Small batch ferment in 2 and 4 tonne fermenters over a 12 day period using natural yeast. Hand plunged during primary fermentation. The wine was then left on skins for 15 days to enhance tannin complexity and maximise flavour and length. Pressed to tank then racked to wood after 4 days, using 25% new French oak and 75% in 1 to 4 year old oak for a total of 2 years.

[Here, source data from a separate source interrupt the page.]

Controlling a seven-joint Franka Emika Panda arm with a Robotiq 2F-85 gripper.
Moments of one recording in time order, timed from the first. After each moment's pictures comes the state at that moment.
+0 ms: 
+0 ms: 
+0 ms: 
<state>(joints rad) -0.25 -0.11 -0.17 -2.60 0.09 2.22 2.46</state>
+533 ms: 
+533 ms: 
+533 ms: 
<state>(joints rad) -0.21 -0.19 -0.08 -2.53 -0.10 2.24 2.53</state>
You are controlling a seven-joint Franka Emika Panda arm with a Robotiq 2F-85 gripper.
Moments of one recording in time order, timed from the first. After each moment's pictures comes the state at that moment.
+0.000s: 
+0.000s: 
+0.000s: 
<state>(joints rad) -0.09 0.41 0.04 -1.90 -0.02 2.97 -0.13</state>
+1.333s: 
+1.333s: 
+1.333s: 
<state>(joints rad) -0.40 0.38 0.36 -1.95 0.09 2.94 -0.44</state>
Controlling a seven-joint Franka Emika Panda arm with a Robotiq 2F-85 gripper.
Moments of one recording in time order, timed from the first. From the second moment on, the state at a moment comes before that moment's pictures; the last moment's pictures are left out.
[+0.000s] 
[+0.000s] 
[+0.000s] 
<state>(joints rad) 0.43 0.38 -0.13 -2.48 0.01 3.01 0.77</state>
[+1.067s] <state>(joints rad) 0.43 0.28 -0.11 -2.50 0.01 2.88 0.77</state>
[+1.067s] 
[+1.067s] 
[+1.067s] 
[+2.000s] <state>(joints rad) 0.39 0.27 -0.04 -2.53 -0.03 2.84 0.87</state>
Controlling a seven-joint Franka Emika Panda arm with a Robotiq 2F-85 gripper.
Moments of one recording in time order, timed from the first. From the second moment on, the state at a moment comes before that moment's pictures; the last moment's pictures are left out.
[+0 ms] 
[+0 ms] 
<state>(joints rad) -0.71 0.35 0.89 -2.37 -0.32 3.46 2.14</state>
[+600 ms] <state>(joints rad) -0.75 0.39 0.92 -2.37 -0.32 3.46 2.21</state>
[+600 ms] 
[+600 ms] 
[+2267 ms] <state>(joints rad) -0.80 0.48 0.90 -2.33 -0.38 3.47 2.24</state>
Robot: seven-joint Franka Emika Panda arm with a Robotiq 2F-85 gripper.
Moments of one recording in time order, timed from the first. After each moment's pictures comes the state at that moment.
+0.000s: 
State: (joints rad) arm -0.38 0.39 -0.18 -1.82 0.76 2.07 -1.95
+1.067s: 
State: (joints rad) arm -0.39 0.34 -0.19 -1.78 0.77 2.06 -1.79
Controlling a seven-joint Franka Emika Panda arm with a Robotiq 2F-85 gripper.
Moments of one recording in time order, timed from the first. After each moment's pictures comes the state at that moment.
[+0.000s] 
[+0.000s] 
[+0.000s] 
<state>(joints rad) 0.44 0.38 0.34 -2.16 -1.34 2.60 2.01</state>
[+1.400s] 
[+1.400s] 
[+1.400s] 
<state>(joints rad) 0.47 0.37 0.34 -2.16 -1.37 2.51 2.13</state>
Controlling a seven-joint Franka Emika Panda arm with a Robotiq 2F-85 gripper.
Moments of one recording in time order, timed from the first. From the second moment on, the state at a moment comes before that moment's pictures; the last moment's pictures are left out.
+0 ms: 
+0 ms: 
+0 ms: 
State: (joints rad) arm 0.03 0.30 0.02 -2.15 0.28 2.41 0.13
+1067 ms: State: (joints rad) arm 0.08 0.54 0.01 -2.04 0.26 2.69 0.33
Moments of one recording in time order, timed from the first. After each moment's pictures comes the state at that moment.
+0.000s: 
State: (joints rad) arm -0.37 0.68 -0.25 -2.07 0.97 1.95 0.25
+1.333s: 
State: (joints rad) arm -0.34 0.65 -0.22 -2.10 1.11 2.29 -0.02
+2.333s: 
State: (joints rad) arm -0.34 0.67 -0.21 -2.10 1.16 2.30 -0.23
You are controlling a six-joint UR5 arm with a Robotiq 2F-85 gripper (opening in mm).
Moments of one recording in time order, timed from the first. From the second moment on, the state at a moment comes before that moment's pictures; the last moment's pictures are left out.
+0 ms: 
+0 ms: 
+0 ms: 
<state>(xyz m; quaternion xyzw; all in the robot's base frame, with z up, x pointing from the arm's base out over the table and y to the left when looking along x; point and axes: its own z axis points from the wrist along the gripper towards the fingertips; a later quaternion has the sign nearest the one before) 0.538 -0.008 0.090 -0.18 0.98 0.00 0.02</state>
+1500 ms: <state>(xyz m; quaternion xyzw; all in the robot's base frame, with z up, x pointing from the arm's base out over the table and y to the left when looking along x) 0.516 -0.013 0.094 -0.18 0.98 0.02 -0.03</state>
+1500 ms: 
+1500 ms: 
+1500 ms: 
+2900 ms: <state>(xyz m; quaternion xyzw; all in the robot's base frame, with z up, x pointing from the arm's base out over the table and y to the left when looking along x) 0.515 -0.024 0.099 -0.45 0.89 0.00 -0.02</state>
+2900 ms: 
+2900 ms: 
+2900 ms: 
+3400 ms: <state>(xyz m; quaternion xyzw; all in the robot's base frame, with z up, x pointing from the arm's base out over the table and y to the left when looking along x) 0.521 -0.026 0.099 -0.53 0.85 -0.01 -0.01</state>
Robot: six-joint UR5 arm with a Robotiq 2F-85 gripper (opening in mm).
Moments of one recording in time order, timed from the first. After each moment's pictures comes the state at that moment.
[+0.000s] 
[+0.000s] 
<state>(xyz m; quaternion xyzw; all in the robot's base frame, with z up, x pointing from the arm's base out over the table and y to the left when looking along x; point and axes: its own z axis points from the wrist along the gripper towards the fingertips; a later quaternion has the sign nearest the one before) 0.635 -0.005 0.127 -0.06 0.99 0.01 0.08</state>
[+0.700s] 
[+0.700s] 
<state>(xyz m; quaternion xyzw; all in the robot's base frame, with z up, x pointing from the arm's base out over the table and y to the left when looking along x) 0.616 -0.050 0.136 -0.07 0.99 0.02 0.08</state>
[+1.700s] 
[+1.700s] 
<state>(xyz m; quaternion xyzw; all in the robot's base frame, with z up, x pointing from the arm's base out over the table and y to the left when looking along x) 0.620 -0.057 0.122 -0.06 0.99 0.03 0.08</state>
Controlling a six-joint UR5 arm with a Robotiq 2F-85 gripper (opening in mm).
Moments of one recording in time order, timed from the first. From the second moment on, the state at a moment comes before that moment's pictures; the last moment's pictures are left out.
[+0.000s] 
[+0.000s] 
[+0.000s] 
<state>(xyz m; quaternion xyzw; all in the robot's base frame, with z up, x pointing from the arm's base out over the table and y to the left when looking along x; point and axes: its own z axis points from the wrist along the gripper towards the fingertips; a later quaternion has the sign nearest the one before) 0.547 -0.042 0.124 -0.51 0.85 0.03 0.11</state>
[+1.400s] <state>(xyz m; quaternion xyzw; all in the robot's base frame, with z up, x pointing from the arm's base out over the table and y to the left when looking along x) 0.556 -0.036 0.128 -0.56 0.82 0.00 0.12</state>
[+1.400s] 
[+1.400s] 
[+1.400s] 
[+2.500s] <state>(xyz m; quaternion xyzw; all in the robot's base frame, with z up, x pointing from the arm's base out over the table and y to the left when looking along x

- SA - Other South Australian
- South Australia
Deep garnet; a pleasing and fragrant bouquet revealing mulberry, clove, damsel plums and licorice; the palate is unctuously textured on entry, with zesty acidity and a lingering toasty note from the well-handled oak. Rating 93 - Drink by 2018 - James Halliday, Australian Wine Companion (FEB/2012)
Winery Tasting Notes
Deep red with purple hues.
Dark blackberry spice, with hints of red liquorice. The oak is all French, which is subtle and integrated.
The palate is concentrated and powerful with sweet ripe mulberries and blackberries. The fruit weight is powerful and long, with juicy tannins and balanced acidity.
The wine will be a good match for red meat dishes, BBQ’s and mature cheese.
The fruit driven style is drinking extremely well now or will evolve for a further 8 - 12 years with careful cellaring.